Figure out how many lines of the listing include the string "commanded"; the reply is only that number.

== Segment start ==

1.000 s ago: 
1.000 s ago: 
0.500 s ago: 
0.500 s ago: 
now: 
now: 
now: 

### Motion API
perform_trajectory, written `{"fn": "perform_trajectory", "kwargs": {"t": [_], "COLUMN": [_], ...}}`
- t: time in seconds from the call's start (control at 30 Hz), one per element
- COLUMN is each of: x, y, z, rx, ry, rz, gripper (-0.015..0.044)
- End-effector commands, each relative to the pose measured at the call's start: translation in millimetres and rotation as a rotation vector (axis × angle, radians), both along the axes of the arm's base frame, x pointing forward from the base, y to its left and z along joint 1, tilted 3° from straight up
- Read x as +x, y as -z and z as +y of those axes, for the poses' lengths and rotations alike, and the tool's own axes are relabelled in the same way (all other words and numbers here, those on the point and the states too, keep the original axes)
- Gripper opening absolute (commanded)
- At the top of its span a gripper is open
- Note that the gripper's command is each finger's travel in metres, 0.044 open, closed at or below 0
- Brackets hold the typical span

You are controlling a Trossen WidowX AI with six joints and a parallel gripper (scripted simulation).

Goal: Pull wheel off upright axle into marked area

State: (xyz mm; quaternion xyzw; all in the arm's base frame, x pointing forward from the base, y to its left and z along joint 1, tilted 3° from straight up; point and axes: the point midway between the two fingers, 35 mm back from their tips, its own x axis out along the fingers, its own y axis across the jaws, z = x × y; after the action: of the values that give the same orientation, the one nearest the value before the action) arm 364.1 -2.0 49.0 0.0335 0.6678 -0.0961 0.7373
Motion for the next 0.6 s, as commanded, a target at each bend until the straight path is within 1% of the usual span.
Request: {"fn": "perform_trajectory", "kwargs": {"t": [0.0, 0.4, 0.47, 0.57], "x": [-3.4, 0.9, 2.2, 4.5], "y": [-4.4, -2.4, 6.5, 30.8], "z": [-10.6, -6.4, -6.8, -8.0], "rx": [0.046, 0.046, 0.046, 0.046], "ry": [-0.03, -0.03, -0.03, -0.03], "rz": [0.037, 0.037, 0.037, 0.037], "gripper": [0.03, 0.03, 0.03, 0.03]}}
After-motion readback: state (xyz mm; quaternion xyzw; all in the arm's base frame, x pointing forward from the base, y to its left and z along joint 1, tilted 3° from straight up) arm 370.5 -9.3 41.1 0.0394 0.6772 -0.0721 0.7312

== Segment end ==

#### [Answer to the exercise]
2